Repeat exactly the opening lines of the records, ending with the line that contains "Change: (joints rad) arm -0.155".

Stored entries:
• • • • •
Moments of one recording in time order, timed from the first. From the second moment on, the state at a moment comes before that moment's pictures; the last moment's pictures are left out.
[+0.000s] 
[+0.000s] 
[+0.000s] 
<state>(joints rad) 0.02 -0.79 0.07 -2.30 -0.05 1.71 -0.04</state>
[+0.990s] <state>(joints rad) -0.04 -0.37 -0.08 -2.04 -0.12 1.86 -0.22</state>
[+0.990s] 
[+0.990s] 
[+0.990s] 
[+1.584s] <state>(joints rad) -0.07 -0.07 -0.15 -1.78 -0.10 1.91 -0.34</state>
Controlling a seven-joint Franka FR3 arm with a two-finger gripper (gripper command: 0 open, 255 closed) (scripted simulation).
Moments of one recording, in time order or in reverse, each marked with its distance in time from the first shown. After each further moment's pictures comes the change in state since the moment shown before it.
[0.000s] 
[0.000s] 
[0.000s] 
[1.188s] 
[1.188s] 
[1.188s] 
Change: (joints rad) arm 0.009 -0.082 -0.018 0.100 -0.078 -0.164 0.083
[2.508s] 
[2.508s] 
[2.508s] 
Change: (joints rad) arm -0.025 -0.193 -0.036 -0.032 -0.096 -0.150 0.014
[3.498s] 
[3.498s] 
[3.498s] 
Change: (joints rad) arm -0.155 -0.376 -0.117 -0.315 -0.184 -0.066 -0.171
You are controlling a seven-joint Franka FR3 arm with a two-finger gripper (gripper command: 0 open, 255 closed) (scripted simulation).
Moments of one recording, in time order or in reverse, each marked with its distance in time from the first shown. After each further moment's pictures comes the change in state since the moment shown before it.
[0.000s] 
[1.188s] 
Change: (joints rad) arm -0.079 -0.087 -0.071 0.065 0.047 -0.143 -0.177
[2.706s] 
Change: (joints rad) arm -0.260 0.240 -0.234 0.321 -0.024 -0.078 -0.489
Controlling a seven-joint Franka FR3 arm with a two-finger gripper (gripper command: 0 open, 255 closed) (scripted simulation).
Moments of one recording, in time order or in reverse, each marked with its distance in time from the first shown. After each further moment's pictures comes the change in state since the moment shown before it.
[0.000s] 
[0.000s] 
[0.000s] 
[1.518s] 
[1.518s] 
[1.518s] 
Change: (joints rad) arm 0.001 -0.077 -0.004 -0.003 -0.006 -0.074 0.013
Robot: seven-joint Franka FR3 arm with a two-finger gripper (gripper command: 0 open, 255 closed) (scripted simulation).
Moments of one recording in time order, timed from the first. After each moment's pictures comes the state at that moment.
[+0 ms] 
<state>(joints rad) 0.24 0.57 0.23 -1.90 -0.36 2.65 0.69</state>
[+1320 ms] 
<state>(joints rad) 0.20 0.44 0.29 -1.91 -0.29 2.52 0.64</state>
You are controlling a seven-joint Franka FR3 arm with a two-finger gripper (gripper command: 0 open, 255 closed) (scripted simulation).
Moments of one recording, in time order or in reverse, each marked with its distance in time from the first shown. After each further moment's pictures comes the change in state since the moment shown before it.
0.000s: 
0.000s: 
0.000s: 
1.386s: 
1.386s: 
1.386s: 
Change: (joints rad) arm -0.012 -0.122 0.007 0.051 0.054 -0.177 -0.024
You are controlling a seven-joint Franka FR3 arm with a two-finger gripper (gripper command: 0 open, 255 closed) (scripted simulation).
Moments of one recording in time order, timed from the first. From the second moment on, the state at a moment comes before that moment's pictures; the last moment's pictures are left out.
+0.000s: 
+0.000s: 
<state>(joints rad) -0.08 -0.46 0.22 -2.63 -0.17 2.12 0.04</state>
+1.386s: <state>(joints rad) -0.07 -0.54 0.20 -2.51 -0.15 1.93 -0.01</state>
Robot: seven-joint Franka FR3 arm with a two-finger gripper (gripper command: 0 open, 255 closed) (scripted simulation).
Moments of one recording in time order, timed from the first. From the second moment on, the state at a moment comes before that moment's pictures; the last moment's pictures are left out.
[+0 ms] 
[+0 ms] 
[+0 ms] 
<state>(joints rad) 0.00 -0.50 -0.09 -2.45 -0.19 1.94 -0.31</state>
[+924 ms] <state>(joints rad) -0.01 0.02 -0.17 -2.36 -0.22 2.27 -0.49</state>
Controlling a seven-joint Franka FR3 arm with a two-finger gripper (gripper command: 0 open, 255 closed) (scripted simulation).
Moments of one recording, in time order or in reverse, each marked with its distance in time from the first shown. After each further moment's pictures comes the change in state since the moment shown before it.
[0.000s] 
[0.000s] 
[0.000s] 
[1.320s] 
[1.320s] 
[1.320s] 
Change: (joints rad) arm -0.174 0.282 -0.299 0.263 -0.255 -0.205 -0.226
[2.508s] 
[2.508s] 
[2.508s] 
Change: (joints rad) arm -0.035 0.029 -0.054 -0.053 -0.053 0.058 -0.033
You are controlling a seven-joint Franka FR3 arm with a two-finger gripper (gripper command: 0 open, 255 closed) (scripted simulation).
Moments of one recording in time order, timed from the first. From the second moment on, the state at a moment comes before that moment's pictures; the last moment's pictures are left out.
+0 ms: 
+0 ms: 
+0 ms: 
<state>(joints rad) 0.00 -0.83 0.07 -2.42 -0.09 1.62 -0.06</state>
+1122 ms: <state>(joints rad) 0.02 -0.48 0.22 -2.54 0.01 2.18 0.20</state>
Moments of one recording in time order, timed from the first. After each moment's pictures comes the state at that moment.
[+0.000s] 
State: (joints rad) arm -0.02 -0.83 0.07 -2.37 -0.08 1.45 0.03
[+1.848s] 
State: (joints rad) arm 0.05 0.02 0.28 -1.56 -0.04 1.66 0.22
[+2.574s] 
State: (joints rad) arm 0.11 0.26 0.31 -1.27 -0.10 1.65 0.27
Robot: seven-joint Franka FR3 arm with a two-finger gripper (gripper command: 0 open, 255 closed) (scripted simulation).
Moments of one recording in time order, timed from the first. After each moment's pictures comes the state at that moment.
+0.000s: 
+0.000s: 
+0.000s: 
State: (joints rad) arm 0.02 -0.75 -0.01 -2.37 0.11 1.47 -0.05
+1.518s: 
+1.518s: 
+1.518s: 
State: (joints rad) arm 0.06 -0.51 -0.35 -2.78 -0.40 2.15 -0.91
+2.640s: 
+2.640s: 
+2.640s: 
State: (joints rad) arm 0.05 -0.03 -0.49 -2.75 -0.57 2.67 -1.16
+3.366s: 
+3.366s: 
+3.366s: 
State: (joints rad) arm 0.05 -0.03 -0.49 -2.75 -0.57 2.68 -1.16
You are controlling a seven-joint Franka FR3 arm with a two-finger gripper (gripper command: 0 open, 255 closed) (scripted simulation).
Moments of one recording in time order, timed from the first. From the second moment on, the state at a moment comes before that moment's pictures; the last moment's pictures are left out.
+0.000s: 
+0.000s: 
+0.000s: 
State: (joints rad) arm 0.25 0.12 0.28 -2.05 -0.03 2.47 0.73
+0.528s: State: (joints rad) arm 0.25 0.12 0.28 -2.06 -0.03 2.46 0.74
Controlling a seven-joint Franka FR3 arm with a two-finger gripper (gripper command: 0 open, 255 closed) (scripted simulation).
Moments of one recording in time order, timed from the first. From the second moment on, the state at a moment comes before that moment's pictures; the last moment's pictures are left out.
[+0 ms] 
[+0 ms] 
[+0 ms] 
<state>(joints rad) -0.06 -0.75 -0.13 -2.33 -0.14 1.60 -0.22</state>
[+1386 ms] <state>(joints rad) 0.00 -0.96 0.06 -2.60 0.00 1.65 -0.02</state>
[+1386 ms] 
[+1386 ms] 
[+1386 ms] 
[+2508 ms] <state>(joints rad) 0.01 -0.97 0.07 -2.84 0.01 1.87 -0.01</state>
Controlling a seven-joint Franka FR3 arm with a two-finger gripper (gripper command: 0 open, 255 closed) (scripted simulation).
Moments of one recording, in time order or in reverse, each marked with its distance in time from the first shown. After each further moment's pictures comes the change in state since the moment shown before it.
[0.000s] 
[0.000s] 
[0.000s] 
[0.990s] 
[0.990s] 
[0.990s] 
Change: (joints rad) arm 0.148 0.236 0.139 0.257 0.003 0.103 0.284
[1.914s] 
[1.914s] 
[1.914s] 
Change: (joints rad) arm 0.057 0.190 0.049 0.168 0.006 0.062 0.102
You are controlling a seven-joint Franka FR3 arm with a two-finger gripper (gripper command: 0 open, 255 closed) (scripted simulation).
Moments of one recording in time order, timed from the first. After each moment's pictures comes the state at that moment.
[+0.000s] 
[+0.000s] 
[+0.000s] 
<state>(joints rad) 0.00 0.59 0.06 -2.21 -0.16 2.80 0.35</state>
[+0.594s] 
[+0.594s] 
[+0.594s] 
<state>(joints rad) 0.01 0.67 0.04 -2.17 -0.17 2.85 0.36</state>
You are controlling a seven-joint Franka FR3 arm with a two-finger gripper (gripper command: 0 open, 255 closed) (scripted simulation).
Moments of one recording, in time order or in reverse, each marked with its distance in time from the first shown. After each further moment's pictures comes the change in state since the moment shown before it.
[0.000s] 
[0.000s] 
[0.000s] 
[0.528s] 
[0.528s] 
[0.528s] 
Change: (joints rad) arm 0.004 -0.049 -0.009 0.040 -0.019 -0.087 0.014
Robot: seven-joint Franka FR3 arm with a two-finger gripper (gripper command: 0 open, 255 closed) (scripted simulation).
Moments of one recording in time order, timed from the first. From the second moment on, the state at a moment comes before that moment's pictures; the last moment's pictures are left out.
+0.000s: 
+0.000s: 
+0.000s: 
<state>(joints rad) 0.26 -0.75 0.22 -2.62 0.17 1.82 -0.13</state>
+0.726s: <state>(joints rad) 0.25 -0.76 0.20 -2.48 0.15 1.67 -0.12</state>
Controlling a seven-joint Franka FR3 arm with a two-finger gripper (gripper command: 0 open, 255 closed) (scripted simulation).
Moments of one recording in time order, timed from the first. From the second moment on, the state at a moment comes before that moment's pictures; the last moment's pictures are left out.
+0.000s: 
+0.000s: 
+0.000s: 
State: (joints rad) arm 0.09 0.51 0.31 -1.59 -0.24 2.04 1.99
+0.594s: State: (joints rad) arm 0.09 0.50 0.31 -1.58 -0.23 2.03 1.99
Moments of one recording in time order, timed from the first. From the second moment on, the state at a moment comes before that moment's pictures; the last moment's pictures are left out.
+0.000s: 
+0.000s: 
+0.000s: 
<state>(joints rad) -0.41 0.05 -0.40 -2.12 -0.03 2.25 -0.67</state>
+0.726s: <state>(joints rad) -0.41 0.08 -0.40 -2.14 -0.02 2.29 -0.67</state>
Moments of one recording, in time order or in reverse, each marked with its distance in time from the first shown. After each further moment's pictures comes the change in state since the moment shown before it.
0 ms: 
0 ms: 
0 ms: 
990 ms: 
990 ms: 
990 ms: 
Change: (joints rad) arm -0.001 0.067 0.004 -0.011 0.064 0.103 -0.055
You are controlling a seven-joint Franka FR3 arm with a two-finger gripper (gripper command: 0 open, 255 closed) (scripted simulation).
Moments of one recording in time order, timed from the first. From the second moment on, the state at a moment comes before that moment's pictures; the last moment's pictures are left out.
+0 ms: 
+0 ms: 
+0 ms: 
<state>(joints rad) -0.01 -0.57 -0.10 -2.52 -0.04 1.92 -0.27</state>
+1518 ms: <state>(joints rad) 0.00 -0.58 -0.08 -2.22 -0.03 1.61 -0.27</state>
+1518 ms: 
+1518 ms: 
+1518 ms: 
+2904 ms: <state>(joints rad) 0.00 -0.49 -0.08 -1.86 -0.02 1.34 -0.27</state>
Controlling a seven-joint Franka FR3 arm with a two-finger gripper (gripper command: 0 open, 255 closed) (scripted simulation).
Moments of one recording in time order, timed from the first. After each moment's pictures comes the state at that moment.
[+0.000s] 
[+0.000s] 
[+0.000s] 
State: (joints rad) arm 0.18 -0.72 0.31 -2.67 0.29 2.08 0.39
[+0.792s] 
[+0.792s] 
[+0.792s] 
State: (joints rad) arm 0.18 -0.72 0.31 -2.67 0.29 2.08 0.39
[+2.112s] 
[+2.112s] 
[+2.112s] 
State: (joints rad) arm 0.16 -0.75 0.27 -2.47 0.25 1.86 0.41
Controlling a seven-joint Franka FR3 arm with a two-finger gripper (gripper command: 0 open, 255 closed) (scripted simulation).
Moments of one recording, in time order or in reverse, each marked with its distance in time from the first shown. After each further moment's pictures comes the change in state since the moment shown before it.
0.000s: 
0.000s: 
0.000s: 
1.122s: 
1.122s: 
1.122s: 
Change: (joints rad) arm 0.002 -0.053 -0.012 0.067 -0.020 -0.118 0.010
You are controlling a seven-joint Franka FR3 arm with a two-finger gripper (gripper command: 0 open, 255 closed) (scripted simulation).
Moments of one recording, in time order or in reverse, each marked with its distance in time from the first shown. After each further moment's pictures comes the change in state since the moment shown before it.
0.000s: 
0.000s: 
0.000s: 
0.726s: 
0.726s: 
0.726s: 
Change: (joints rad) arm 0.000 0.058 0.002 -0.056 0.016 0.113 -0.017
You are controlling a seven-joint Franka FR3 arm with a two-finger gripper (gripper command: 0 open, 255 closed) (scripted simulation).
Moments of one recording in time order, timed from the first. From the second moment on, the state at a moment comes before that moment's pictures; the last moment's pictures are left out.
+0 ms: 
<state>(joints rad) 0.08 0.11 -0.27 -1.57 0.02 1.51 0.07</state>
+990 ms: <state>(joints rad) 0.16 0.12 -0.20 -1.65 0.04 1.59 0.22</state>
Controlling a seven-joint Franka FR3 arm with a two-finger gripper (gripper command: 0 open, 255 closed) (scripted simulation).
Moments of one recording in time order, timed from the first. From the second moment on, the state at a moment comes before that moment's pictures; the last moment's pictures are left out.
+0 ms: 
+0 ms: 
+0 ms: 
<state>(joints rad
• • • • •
Task output
Moments of one recording in time order, timed from the first. From the second moment on, the state at a moment comes before that moment's pictures; the last moment's pictures are left out.
[+0.000s] 
[+0.000s] 
[+0.000s] 
<state>(joints rad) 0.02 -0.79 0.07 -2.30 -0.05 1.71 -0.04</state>
[+0.990s] <state>(joints rad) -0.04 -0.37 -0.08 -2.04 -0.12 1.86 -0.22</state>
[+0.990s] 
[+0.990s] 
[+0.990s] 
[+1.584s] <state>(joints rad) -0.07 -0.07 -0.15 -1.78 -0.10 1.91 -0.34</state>
Controlling a seven-joint Franka FR3 arm with a two-finger gripper (gripper command: 0 open, 255 closed) (scripted simulation).
Moments of one recording, in time order or in reverse, each marked with its distance in time from the first shown. After each further moment's pictures comes the change in state since the moment shown before it.
[0.000s] 
[0.000s] 
[0.000s] 
[1.188s] 
[1.188s] 
[1.188s] 
Change: (joints rad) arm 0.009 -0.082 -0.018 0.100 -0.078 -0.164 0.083
[2.508s] 
[2.508s] 
[2.508s] 
Change: (joints rad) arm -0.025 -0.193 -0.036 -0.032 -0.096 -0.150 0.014
[3.498s] 
[3.498s] 
[3.498s] 
Change: (joints rad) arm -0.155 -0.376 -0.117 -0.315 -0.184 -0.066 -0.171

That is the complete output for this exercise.